• [WHAT IS BEING ASKED]:
Each line of the records containing "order" is to be copied out and returned.

Extracted records
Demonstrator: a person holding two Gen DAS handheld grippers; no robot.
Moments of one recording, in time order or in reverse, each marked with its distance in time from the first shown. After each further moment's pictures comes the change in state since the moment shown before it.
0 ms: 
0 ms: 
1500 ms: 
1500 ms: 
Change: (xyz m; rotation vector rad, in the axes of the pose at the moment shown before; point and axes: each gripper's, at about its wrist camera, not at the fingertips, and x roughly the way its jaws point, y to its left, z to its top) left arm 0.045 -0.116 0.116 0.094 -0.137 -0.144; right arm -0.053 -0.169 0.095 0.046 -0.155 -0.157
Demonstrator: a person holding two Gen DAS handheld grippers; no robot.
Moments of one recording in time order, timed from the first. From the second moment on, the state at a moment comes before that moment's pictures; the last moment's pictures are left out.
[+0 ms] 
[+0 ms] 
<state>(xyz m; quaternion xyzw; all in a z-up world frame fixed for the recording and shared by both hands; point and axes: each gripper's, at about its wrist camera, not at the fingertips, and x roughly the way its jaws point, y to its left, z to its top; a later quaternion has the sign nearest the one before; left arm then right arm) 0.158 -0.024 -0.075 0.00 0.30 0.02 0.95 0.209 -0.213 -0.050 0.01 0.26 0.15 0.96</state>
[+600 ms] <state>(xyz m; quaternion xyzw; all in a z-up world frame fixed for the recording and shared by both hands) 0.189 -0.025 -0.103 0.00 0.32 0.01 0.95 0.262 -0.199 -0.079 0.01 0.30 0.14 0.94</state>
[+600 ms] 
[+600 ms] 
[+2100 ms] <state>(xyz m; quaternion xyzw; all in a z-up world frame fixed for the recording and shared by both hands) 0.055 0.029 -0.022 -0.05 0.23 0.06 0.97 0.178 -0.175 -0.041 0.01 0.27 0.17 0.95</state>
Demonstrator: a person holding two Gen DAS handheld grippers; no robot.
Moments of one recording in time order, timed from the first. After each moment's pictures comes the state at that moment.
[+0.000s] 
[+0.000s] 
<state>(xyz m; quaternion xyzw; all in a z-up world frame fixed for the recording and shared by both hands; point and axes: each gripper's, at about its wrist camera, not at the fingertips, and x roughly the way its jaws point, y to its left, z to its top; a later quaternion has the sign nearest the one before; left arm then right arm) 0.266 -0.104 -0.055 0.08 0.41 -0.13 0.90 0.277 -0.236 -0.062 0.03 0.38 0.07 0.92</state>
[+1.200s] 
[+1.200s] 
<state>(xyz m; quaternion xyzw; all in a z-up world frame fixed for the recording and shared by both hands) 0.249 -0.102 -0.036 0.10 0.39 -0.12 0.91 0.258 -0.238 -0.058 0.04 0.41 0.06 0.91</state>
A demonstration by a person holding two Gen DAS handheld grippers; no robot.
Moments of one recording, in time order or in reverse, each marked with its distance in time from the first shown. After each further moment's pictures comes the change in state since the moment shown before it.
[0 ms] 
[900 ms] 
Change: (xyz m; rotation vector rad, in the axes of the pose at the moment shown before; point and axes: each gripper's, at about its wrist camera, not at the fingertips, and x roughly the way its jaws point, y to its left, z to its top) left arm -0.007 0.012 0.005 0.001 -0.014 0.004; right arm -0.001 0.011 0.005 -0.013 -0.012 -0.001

• [ANSWER BOX]:
Moments of one recording, in time order or in reverse, each marked with its distance in time from the first shown. After each further moment's pictures comes the change in state since the moment shown before it.
Moments of one recording in time order, timed from the first. From the second moment on, the state at a moment comes before that moment's pictures; the last moment's pictures are left out.
Moments of one recording in time order, timed from the first. After each moment's pictures comes the state at that moment.
Moments of one recording, in time order or in reverse, each marked with its distance in time from the first shown. After each further moment's pictures comes the change in state since the moment shown before it.

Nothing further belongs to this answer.